[Dataset items]
▬▬▬

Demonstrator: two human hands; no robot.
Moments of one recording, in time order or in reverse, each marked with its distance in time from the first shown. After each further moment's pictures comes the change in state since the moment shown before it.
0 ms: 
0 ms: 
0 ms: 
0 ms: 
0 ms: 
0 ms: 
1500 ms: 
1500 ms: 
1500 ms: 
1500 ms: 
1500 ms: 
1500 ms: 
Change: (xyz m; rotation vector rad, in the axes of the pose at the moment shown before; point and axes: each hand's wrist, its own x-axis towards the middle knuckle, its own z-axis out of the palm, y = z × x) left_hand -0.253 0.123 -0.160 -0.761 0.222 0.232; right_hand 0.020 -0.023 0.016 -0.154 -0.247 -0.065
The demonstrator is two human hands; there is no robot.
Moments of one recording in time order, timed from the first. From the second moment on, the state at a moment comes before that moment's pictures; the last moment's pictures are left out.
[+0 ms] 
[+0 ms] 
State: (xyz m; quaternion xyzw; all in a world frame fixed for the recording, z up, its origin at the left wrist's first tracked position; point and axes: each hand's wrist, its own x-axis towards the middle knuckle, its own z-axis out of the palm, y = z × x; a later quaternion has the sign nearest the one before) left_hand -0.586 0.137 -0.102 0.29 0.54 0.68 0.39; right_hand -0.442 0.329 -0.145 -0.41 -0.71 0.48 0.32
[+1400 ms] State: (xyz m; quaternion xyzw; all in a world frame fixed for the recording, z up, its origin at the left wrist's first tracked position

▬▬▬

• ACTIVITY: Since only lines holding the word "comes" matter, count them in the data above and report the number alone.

• RESULT OF THE TASK: 2